If you fail the field sobriety tests, it’s likely that you will be arrested for driving under the influence (DUI) or driving while intoxicated (DWI). The officer will inform you that you are being placed under arrest, and you will be handcuffed, searched, and taken to jail.
Once you’re at the jail, you will likely be asked to take a chemical test, such as a breathalyzer or blood test, to determine your blood alcohol concentration (BAC). If your BAC is over the legal limit, you will face charges for DUI or DWI.
The consequences of failing a field sobriety test can be severe, including fines, suspension of your driver’s license, and even imprisonment. It’s important to note that you have the right to refuse to perform field sobriety tests or chemical tests, but doing so can have legal consequences, including automatic suspension of your driver’s license in some jurisdictions.
What Tests are Used for Determining Blood Alcohol Content?
There are two methods used to determine your blood alcohol level:
- Blood sample – most exact and effective for prosecution
- Breath (breathalyzer test) sample – quicker but less reliable.
You do not have the right or option to refuse either test.
What Happens if I Refuse to Take a BAC Test?
If you refuse to take a blood alcohol concentration (BAC) test after being arrested for driving under the influence (DUI) or driving while intoxicated (DWI), the consequences can vary depending on the jurisdiction and the specific circumstances of your case.
In many jurisdictions, refusing to take a BAC test can result in an automatic suspension of your driver’s license, even if you are later found not guilty of DUI or DWI. Additionally, your refusal to take the test may be used against you in court as evidence of your guilt.
In some states, refusal to take a BAC test can result in increased penalties if you are convicted of DUI or DWI. For example, in some jurisdictions, a first-time offender who refuses a BAC test may face a longer license suspension, higher fines, or even mandatory jail time.
It’s important to note that the laws regarding BAC test refusals can be complex and vary widely from state to state. If you are arrested for DUI or DWI and are unsure about your rights or the potential consequences of refusing a BAC test, it’s important to consult with an experienced criminal defense attorney in your jurisdiction.
What Are the Penalties for DUI?
The penalties for driving under the influence (DUI) can vary depending on the jurisdiction, the severity of the offense, and whether you have prior DUI convictions. Generally, the penalties for DUI can include:
- Fines: DUI convictions typically carry fines that can range from a few hundred to several thousand dollars.

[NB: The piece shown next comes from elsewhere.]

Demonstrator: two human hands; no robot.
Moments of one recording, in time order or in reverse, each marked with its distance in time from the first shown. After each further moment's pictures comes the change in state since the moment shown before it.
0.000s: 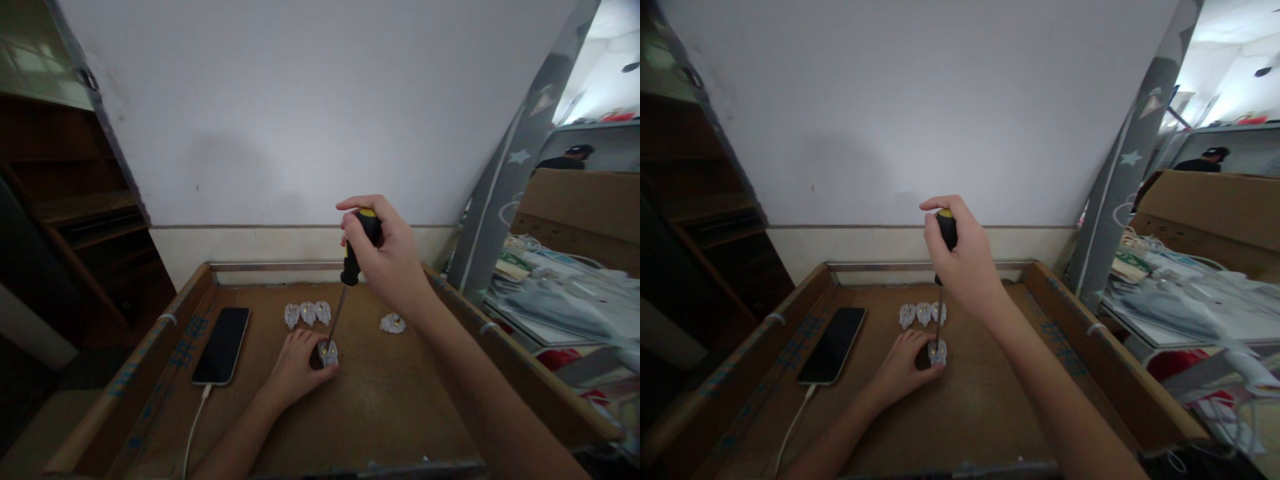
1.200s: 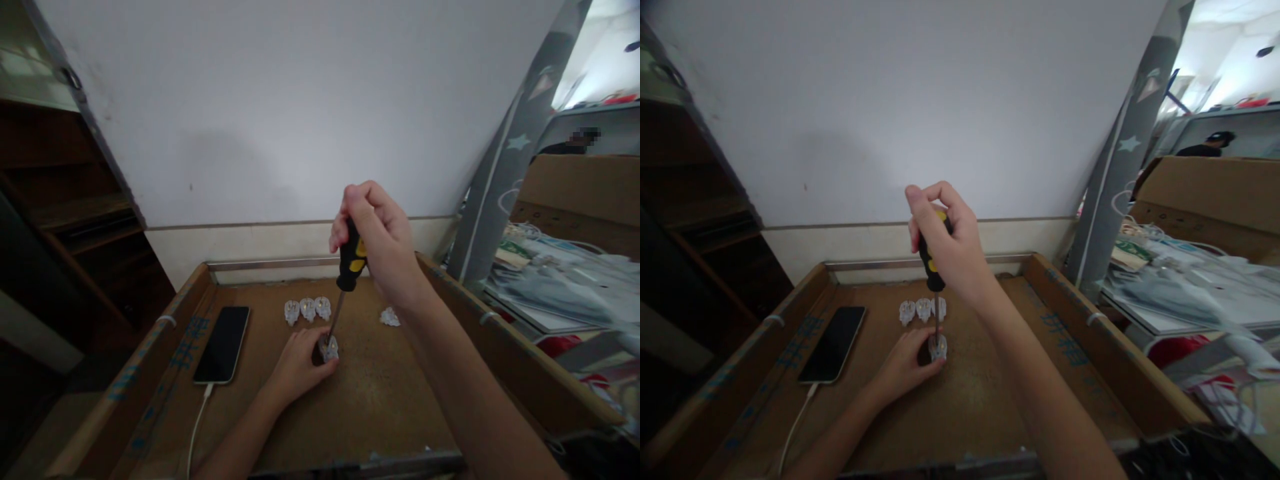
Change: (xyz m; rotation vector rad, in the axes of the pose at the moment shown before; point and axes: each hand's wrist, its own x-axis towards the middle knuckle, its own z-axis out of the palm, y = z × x) left_hand -0.001 0.003 -0.002 -0.104 -0.024 0.010; right_hand 0.006 -0.014 0.000 0.471 -0.096 0.150
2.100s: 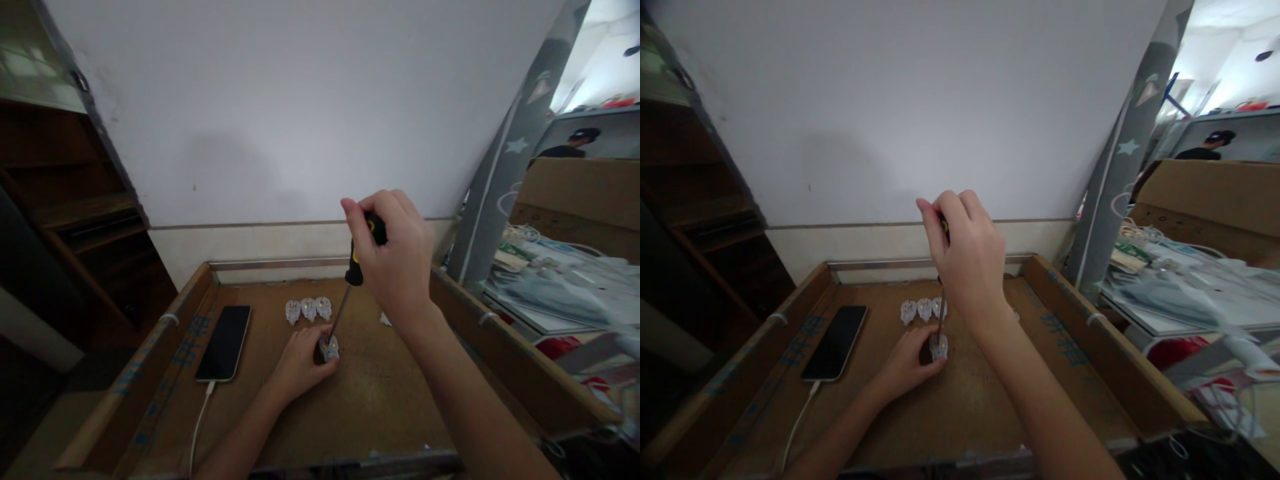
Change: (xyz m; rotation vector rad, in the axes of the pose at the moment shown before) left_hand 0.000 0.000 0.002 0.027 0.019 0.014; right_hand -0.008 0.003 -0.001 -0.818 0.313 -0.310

- License suspension: If you’re convicted of DUI, your driver’s license may be suspended for a period of time, ranging from a few months to several years. In some jurisdictions, you may be eligible for a restricted license that allows you to drive to work or school during certain hours.
- Probation: Some jurisdictions may require you to complete a period of probation, which can involve regular check-ins with a probation officer, drug and alcohol testing, and other conditions.
- Jail time: Depending on the jurisdiction and the severity of the offense, you may be sentenced to serve time in jail or prison.
- Alcohol education or treatment: In many cases, individuals convicted of DUI are required to attend alcohol education or treatment programs.
- Ignition interlock device: Some jurisdictions require individuals convicted of DUI to install an ignition interlock device (IID) in their vehicles. An IID requires the driver to blow into a breathalyzer before starting the car, and will prevent the car from starting if the driver’s BAC is above a certain limit.
- Community service: You may be required to perform a certain number of hours of community service as part of your sentence.
It’s important to note that the penalties for DUI can be severe, and can have long-lasting consequences, including a criminal record, increased insurance rates, and difficulties with employment or professional licensing. If you’re facing DUI charges, it’s important to consult with an experienced criminal defense attorney in your jurisdiction.